The same for plaster & drywall. Hot mud doesn't make for a good finished surface...at least not within an 8-10 hour day. Ditto for plaster--lathe or veneer. If most of your walls are covered in cabinets & tile, then I could see it. A slick ceiling? I doubt it.

And I pay my subs very well, too--without making them wait weeks for a check.


----------



## Kat (Feb 8, 2008)

*Kitchen remodels*

All the kitchens I work on are in old old houses. I demo down to the studs......putting it all back together, up to code and ready for the first glass of wine takes about 6 weeks. That's here in Portland where plumbers and electricians have to be licensed and everyone seems to want custom materials that have a 4 week order time.


----------



## vital151 (Jan 15, 2008)

my most recent project 20X25 kitchen

day 1 demo (gut to the studs)
day 2 minor framing / electrical rough ins
day 3 plumbing rough ins electrical inspection
day 4 plumbing inspection frame inspection
day 5 insulation, hang and tape drywall
day 6 2nd coat of mud and tile floor
day 7 3rd coat of mud grout floor
day 8 sand and paint
day 9-10 install cabinets and trim 
day 11 paint trim , final electric counter template
my granite turnaround 3-5 days 
day 12 final working day counters installed and plumbing is finished


----------



## A.W.Davis (Oct 17, 2006)

Man....after reading how things are done by others I am perfectly content with my 6 week schedule!

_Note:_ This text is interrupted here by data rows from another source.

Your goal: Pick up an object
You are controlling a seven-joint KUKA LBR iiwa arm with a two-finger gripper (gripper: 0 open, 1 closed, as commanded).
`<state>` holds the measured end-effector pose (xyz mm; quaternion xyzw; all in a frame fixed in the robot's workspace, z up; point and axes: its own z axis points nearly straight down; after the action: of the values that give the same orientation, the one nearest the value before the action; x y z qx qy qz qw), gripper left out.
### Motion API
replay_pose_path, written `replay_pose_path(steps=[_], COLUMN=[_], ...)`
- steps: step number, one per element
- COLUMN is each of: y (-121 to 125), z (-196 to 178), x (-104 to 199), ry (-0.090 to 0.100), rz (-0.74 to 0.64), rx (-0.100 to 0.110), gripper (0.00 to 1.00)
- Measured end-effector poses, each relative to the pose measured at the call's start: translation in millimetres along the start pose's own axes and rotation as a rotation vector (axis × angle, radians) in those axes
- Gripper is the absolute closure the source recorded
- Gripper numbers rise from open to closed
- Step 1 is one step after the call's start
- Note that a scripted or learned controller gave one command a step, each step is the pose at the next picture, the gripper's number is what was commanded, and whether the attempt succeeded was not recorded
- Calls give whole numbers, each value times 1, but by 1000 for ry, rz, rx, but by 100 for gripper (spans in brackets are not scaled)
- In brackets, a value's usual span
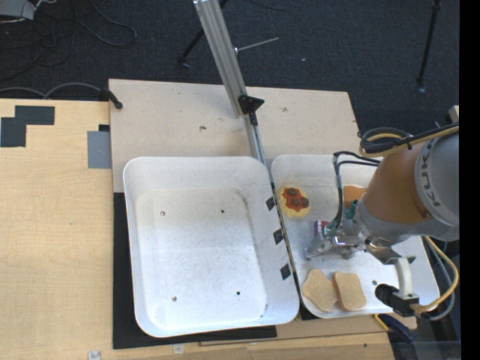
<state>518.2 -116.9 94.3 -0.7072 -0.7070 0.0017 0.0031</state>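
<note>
You've got the gripper low in the right bin, but I can't tell how it's set from this angle. The small pizza lies just up and left of it, near the bin's left wall. Two bread slices sit just below it at the front edge.

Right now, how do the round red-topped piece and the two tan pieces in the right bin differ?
The round piece is yellow with a red top; the tan pieces are plain, like bread slices. The round piece lies alone near the bin's far left side; the tan pieces lie side by side at its near edge. The round piece looks smaller than either tan piece. All lie in the right bin, apart from the gripper.
</note>
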Motion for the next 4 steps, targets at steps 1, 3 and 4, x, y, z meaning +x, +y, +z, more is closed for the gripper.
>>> replay_pose_path(steps=[1, 3, 4], y=[0, -12, -12], z=[-12, -117, -130], x=[-2, 10, 9], ry=[0, -2, -2], rz=[9, -1, 0], rx=[-1, -9, -6], gripper=[100, 100, 100])
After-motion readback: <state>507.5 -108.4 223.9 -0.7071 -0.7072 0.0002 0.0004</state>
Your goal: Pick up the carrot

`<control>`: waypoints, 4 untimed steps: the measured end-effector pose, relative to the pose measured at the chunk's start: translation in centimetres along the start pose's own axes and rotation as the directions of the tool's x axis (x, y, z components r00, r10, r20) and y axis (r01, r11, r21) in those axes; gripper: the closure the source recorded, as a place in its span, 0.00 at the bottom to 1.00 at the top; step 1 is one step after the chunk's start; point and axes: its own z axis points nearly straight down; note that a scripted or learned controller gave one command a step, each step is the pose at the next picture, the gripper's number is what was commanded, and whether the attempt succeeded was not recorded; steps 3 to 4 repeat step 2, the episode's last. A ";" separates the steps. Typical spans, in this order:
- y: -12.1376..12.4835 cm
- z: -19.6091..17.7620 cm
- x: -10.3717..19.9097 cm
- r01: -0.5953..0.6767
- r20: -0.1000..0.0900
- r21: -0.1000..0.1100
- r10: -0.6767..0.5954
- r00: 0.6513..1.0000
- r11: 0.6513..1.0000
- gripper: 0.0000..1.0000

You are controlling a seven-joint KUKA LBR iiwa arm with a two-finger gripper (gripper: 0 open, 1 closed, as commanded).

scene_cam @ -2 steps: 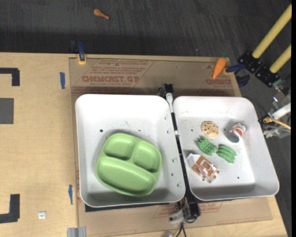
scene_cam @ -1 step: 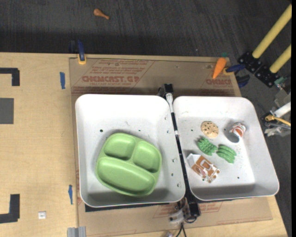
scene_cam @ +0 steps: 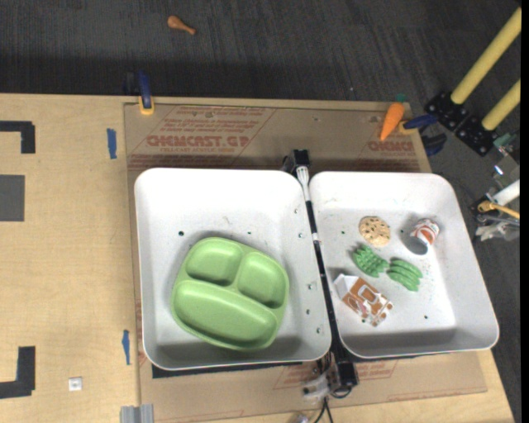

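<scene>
How my jaws stand I cannot tell. I take the right bin as my landmark. The carrot is outside it, just beyond its far rim on the brown cardboard sheet that covers the table; it is orange with a green top and points away from the bin at a slight tilt. A blue clamp sits just beside the carrot, on the side away from the left bin. Inside the right bin, toward the middle, lie a round cookie, a red and white item I cannot name beside it, two green ridged pieces a little nearer the front rim, and a brown and white packet nearest the front. The left bin touches the right bin along one side and holds a green divided plate. Well beyond the right bin's far rim, a small orange thing lies on the dark floor. Two yellow poles slant past the bin's far outer corner.
</scene>
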 end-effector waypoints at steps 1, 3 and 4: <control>0.0 -1.0 0.0 0.001 0.000 0.000 -0.001 1.000 1.000 1.00; 0.0 -2.0 0.1 0.002 0.001 0.000 -0.002 1.000 1.000 1.00; 0.0 -2.0 0.1 0.002 0.001 0.000 -0.002 1.000 1.000 1.00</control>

What I am reading is things being rushed to production here.....sounds like there is no quality! No offense to the contractors who can do a remodel in such a short period but NO THANK YOU! :shutup:


----------



## angus242 (Oct 20, 2007)

A.W.

I'm with you. I'm not fast and I know it. I fully explain to the customer WHY it takes me that long. I'm not saying quality work can't be completed quickly, I would just rather take the extra time to ENSURE quality. My customers don't mind an extra 10 days or so...especially when they are spending $40,000!
More power to the quickies. I'll stick to my own schedule.


----------



## kevjob (Aug 14, 2006)

I have had bathrooms that take 6 weeks! for us a 20 x 15 kitchen with moderate designs and tile work and of course a week to week and half for inspections would tkae around 6 weeks minimum.


----------



## KillerToiletSpider (May 27, 2007)

kevjob said:


> I have had bathrooms that take 6 weeks! for us a 20 x 15 kitchen with moderate designs and tile work and of course a week to week and half for inspections would tkae around 6 weeks minimum.


I roughed the plumbing for a kitchen remodel last October, the cabinets aren't even close to being done yet.


----------